Where they overlap is retrieval precision for structured beliefs. GBrain's hybrid retrieval (vector + BM25 + RRF + reranker) returns ~20 results by default. The uncapped return set is the precision killer. GBrain's own internal analysis identifies this problem and proposes adopting a tenure-style tiered belief-state contract as the solution.

The uncapped retrieval problem

GBrain's default retrieval returns approximately 20 results per query. This is the "query your database vs. filter in application code" distinction. When retrieval returns 20 candidates for a query that has 1 correct answer, precision is 0.05 before the synthesis layer even runs.

GBrain's --adaptive-return mode (v0.41.33) tightens the result set, but tight only helps if the top result is correct. On noisy or migrated cases, it makes a wrong answer more confident by hiding the alternatives.

Tenure does not have this problem because retrieval is structurally precise: alias-weighted BM25 against indexed short fields with hard scope filtering. The correct belief is the only candidate. There is no ranking to get wrong.

When to use which

Use case	Better fit	Why
Cross-session memory for coding	Tenure	Precision 1.0, sub-15ms, zero config
Large knowledge base with synthesis	GBrain	146K+ pages, gap analysis, citations
Multi-client shared memory	Tenure	Proxy layer, any OpenAI-compatible client
Autonomous agent with cron jobs	GBrain	Dream cycle, enrichment, 43 skills
Privacy-first, fully local	Tenure	Single container, no cloud, no agent platform
Team/company institutional memory	GBrain	Multi-user scoping, schema packs, federation
Mobile aha-moment capture	Tenure	OpenClaw/WhatsApp into same belief store
Meeting prep and entity research	GBrain	Graph traversal, find_trajectory, synthesis

The "narrow-win" counterargument

GBrain's benchmark report makes a fair point: PrecisionMemBench measures one property (return the exact right belief ID and nothing else) against a 35-belief store. Their position is that general-purpose agentic memory needs recall, temporal reasoning, contradiction handling, and synthesis across thousands of pages. A system tuned to top this test would be "actively worse at most of that."

This is correct, and it is why Tenure and GBrain solve different problems. Tenure is not a knowledge management system. It is a session memory proxy. For that use case, the 35-belief scale is representative: a typical developer accumulates 30-80 active beliefs per project. Precision 1.0 at that scale means zero noise in your coding session. The "narrow win" is the entire product.

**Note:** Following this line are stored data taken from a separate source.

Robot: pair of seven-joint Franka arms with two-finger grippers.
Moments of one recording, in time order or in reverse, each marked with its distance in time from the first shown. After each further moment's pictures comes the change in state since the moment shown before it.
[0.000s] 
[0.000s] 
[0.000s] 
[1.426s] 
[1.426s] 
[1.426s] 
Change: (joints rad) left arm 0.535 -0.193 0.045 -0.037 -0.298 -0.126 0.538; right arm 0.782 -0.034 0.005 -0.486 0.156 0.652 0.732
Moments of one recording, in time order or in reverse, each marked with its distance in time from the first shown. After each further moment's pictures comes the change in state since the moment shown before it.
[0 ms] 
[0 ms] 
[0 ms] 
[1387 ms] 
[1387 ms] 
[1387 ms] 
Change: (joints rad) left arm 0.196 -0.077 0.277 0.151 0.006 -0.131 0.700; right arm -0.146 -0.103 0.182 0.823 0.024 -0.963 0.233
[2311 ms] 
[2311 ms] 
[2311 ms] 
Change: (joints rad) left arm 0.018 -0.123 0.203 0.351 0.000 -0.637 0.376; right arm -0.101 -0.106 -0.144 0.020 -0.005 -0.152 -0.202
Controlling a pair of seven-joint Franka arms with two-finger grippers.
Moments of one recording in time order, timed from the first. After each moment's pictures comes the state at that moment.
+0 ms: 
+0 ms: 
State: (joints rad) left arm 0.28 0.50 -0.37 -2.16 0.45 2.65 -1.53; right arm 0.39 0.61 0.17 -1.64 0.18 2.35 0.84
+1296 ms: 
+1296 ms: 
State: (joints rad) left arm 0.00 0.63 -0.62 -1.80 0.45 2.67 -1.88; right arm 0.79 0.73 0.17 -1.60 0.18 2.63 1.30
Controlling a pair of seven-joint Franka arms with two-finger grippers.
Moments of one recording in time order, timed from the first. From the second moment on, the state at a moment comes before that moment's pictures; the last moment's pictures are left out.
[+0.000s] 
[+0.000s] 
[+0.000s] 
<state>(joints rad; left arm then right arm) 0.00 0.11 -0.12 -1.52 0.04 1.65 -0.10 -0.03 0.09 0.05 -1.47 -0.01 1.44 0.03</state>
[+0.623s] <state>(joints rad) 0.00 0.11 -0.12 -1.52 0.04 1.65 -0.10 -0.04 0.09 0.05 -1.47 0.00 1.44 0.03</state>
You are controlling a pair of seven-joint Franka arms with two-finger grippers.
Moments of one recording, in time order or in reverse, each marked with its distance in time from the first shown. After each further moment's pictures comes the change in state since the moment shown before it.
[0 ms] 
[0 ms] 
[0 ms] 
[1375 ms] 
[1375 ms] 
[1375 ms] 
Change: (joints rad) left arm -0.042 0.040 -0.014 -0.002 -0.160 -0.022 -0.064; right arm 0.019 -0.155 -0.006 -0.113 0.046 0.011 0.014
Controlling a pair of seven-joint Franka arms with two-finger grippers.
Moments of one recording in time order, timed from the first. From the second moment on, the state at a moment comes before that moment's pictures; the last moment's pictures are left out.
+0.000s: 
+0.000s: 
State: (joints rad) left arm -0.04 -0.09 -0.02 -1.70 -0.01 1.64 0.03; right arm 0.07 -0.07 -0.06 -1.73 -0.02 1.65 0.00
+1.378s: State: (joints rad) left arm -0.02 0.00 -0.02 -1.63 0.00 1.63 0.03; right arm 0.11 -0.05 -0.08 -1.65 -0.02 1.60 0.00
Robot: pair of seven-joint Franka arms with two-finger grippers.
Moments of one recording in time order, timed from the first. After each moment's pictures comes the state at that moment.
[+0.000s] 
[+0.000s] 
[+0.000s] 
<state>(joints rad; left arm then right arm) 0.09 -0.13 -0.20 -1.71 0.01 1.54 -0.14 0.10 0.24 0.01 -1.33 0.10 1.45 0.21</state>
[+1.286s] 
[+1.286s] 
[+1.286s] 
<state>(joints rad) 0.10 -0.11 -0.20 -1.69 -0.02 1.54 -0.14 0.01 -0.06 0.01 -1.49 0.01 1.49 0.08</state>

If you need a 146K-page institutional brain with synthesis, graph traversal, and autonomous enrichment, GBrain is designed for that. If you need your IDE to know what you decided yesterday without re-explaining it, and you need that memory to be precise enough that it never injects the wrong context, that is Tenure.

Full retrieval comparison

Property	Tenure	GBrain
Mean retrieval precision	1.00	0.14
Active retrieval passes	43/43	5/43
Total passes (77 non-session)	77/77	34/77
Retrieval latency (p50)	9.77ms	543.84ms
Ingestion (35 beliefs)	1.0s	28.6s
Memory delivery	Automatic (proxy)	MCP / agent-initiated
Setup time	30 seconds	~30 minutes (with agent)
Requires agent platform	No	Yes (OpenClaw/Hermes/Claude Code)
Scope isolation	Hard filter	Source-based separation
Supersession	Chain with audit	None native
Knowledge graph	Not applicable (belief store)	Self-wiring entity graph
Synthesis layer	Not applicable (injection only)	Cited prose + gap analysis
License	MIT	MIT

GBrain results from PrecisionMemBench evaluation. Full methodology: arXiv:2605.11325. Dataset: HuggingFace. GBrain source: github.com/garrytan/gbrain.